▸ PROBLEM DETAILS
Output the data exactly, with every line intact.
....
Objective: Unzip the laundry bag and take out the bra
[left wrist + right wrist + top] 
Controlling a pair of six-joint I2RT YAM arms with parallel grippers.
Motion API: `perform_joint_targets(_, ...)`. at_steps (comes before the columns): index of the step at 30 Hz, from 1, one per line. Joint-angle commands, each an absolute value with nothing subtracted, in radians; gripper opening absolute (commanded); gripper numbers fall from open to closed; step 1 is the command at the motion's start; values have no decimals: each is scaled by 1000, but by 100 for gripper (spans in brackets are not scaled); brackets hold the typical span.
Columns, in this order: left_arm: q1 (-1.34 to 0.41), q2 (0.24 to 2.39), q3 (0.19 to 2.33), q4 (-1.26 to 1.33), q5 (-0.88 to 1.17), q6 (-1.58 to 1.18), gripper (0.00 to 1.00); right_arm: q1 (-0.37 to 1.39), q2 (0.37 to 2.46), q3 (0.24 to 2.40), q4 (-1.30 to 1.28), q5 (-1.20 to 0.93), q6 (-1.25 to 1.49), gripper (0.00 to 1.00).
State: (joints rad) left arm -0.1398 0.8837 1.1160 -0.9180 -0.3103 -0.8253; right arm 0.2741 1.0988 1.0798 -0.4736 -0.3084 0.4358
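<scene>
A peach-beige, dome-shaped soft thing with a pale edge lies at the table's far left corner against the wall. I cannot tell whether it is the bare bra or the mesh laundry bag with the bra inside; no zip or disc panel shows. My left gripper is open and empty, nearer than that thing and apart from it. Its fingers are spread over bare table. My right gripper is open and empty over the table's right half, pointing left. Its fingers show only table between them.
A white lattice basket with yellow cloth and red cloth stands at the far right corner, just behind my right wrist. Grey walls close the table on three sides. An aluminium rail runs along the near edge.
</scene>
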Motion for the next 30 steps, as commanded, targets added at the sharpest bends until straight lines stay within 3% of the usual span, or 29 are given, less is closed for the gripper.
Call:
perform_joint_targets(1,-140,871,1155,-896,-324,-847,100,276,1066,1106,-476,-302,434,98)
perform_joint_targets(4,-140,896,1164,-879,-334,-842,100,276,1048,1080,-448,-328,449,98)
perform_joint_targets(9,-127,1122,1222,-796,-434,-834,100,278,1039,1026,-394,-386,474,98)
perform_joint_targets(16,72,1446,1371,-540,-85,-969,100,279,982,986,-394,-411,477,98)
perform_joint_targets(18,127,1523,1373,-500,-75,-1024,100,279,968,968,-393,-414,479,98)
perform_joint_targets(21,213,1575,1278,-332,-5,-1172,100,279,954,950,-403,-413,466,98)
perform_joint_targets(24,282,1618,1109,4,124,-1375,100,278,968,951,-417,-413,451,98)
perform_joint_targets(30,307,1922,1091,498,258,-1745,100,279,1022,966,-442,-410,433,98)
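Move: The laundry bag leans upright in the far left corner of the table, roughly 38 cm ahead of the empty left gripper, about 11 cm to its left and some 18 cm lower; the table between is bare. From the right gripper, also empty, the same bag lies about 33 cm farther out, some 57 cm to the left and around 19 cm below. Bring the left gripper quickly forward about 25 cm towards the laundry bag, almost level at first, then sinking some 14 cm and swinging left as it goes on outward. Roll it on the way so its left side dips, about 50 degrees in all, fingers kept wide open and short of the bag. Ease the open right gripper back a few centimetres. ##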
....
▸ EXERCISE ANSWER
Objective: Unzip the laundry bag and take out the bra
[left wrist + right wrist + top] 
Controlling a pair of six-joint I2RT YAM arms with parallel grippers.
Motion API: `perform_joint_targets(_, ...)`. at_steps (comes before the columns): index of the step at 30 Hz, from 1, one per line. Joint-angle commands, each an absolute value with nothing subtracted, in radians; gripper opening absolute (commanded); gripper numbers fall from open to closed; step 1 is the command at the motion's start; values have no decimals: each is scaled by 1000, but by 100 for gripper (spans in brackets are not scaled); brackets hold the typical span.
Columns, in this order: left_arm: q1 (-1.34 to 0.41), q2 (0.24 to 2.39), q3 (0.19 to 2.33), q4 (-1.26 to 1.33), q5 (-0.88 to 1.17), q6 (-1.58 to 1.18), gripper (0.00 to 1.00); right_arm: q1 (-0.37 to 1.39), q2 (0.37 to 2.46), q3 (0.24 to 2.40), q4 (-1.30 to 1.28), q5 (-1.20 to 0.93), q6 (-1.25 to 1.49), gripper (0.00 to 1.00).
State: (joints rad) left arm -0.1398 0.8837 1.1160 -0.9180 -0.3103 -0.8253; right arm 0.2741 1.0988 1.0798 -0.4736 -0.3084 0.4358
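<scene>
A peach-beige, dome-shaped soft thing with a pale edge lies at the table's far left corner against the wall. I cannot tell whether it is the bare bra or the mesh laundry bag with the bra inside; no zip or disc panel shows. My left gripper is open and empty, nearer than that thing and apart from it. Its fingers are spread over bare table. My right gripper is open and empty over the table's right half, pointing left. Its fingers show only table between them.
A white lattice basket with yellow cloth and red cloth stands at the far right corner, just behind my right wrist. Grey walls close the table on three sides. An aluminium rail runs along the near edge.
</scene>
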Motion for the next 30 steps, as commanded, targets added at the sharpest bends until straight lines stay within 3% of the usual span, or 29 are given, less is closed for the gripper.
Call:
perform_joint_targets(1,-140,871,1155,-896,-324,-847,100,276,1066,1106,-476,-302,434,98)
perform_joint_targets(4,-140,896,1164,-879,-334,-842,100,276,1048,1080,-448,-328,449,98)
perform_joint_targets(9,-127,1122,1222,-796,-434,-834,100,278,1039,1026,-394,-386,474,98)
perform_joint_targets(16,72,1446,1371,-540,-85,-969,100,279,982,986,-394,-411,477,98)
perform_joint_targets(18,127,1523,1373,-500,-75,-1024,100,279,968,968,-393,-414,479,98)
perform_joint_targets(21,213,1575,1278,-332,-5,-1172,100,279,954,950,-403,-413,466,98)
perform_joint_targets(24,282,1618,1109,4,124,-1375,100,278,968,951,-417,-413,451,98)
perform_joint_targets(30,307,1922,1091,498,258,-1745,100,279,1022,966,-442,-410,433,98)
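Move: The laundry bag leans upright in the far left corner of the table, roughly 38 cm ahead of the empty left gripper, about 11 cm to its left and some 18 cm lower; the table between is bare. From the right gripper, also empty, the same bag lies about 33 cm farther out, some 57 cm to the left and around 19 cm below. Bring the left gripper quickly forward about 25 cm towards the laundry bag, almost level at first, then sinking some 14 cm and swinging left as it goes on outward. Roll it on the way so its left side dips, about 50 degrees in all, fingers kept wide open and short of the bag. Ease the open right gripper back a few centimetres. ##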

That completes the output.